Появление плутовского романа подготовили многочисленные переводы знаменитых иноземных образцов этого жанра: «Ласарильо с Тормеса» (1669, с фр. версии — 1579), «Гусмана де Альфараче» (2-е изд. 1665), «Бускона» (1642, 1699), «Франсиона» (1669), нескольких новелл Сервантеса. С благословения издателей переводчики все внимание сосредоточивали на передаче увлекательной интриги, нередко огрубляя тонкости содержания и языка, делая купюры там, где задевалось религиозное чувство. Все это определило облик и оригинального нидерландского романа. Хотя, строго говоря, он не мог быть оригинальным не только литературно-генетически, поскольку отталкивался от переводных (и непереводных, если учесть распространенность в Нидерландах испанского и французского языков в ту эпоху) первоисточников, но в силу несвойственности самого типа профессионального пикаро для нидерландских условий второй половины XVII в.
Основная цель — развлечь публику — не предполагала в таком романе критики социально-экономических или политических неблагополучий, не говоря уже об антицерковных выпадах. Нидерландские авторы мало заботятся о познавательной ценности своих произведений. Это относится как ко многим посредственным, так и к немногим лучшим образцам данного жанра, романам «Дитя роскоши, или Гаагская ветреница» (2-е изд. 1679), «Двое знаменитых детей удачи, или Чудесная жизнь и диковинные похождения йонкера Михаэла ван дер Мусел, господина из Торнфлита, и Никласа де Моланбе» (1681), отчасти к «Торжествующему и говорящему дукату» (1682).

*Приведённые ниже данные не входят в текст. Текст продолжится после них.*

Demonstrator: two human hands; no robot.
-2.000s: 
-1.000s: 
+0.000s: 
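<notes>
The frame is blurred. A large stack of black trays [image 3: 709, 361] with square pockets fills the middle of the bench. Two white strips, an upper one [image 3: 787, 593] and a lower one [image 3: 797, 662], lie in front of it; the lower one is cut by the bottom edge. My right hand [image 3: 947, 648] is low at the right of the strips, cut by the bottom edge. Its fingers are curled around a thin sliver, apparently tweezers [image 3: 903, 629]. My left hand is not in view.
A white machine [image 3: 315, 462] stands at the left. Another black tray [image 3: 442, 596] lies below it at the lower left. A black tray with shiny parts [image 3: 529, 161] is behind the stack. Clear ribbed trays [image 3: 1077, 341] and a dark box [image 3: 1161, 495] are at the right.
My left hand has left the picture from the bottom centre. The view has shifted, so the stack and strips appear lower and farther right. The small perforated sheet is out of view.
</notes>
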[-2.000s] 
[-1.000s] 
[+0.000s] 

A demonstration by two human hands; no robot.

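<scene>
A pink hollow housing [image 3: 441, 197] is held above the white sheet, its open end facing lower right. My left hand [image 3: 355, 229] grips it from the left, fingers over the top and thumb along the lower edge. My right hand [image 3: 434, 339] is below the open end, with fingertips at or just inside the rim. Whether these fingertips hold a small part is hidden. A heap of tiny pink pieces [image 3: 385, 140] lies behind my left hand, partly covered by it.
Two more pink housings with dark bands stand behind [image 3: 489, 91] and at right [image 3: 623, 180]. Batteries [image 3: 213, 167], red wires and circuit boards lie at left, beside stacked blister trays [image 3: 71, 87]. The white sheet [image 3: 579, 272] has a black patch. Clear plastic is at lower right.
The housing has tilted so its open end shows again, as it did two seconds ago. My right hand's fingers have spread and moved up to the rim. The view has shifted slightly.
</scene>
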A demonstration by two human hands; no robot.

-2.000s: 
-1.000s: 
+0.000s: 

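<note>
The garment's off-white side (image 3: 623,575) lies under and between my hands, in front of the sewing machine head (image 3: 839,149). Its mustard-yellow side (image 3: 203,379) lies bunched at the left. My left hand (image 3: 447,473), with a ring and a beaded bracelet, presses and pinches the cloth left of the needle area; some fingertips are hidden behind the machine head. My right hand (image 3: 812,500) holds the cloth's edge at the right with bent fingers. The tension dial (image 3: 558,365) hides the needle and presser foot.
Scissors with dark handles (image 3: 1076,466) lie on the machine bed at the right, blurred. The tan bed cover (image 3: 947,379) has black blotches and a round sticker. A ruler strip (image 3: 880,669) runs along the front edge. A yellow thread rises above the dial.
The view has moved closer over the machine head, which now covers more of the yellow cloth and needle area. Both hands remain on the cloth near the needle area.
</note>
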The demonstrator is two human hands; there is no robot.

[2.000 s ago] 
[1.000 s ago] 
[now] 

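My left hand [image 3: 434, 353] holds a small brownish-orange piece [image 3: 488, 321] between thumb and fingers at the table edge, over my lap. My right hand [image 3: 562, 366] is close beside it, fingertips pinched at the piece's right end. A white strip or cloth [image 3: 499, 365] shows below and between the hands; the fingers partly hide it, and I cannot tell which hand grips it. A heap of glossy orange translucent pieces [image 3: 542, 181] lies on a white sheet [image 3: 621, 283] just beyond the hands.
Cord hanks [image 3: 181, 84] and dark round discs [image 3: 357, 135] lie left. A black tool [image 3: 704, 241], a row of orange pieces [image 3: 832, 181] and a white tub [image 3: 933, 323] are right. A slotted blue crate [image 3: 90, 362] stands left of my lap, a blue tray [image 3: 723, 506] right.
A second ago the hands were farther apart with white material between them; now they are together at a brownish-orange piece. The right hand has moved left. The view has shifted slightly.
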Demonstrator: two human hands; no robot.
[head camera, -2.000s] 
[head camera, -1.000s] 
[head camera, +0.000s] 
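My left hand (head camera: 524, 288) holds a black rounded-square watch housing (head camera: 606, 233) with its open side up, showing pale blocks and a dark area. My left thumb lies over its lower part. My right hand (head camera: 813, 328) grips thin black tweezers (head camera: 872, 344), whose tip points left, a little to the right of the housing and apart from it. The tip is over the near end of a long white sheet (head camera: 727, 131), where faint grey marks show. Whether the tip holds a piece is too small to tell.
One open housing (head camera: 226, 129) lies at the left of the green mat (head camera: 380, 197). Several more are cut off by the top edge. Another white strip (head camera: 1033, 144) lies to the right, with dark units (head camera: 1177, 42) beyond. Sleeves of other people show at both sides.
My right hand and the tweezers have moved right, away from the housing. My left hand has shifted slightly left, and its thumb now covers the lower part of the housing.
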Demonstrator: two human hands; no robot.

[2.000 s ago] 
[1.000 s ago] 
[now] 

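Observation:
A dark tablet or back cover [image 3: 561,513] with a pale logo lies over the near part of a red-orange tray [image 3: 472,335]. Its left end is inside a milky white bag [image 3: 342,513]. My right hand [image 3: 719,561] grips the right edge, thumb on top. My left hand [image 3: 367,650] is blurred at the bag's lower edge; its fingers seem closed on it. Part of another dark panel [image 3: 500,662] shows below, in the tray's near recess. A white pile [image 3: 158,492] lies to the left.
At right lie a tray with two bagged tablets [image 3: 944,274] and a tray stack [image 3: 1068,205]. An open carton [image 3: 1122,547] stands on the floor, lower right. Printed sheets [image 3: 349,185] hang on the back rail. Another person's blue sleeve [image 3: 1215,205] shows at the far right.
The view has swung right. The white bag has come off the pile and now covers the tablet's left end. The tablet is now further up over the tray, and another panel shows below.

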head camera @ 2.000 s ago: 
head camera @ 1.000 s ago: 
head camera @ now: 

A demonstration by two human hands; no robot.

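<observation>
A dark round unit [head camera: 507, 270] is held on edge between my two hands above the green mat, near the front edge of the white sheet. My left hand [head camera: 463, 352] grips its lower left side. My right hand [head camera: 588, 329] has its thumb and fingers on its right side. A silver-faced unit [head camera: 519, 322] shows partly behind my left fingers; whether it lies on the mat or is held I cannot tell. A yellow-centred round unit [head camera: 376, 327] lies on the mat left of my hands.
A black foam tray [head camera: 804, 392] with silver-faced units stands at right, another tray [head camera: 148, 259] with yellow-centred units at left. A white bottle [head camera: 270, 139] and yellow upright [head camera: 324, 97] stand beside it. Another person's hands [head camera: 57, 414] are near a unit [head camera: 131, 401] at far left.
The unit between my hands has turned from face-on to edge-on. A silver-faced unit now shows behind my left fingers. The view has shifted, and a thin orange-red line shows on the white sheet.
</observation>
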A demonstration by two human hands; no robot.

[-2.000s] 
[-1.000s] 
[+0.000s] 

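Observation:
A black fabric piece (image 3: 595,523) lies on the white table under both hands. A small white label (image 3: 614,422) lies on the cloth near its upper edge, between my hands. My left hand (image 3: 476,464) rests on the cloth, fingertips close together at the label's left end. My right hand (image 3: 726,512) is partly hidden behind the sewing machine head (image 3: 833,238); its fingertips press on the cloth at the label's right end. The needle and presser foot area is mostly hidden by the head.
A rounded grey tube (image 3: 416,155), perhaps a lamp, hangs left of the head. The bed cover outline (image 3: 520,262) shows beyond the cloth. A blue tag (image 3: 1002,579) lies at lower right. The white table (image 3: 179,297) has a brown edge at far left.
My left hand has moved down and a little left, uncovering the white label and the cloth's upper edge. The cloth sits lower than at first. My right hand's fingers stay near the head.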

Сильные и слабые стороны нидерландского плутовского романа отразились в творчестве известного (и за рубежом) его представителя Николая Хейнсия (1656—1718), внука Д. Хейнсия. Писатель провел бурную жизнь, под стать своим героям: был замешан в убийстве, спасся бегством из тюрьмы, скитался по Европе. Вслед за талантливым переводом «Комического романа» Скаррона («Потешный роман, или Благородные комедианты», 1678) он пишет «Легкомысленное, занимательное и не менее удивительное житие Мирандора» (1-е изд., вероятно, 1687). Несмотря на сюжетные заимствования (из Сервантеса, Кеведо, Скаррона и др.), при всей верности традиционным требованиям жанра (характер интриги, сюжетные параллели, вставные эпизоды и т. д.), Хейнсию удалось создать вполне самобытное произведение. Во-первых, читатель видит перед собой свою страну, Нидерланды, в привычных картинках быта, типичных интерьерах и пейзажах, живых зарисовках второстепенных персонажей. Во-вторых, главный герой — вполне порядочный бюргер, выбившийся было из колеи, но к финалу снова благоустроенный (роль пикаро выпадает на долю его беспутного брата). В-третьих, весь тон романа, несмотря на известную дань социальной сатире, остается по-кальвинистски благочестивым, а в отношении католических священников и бродячих комедиантов — резким. Автор избегает прямой дидактики, проводя ее всем ходом повествования.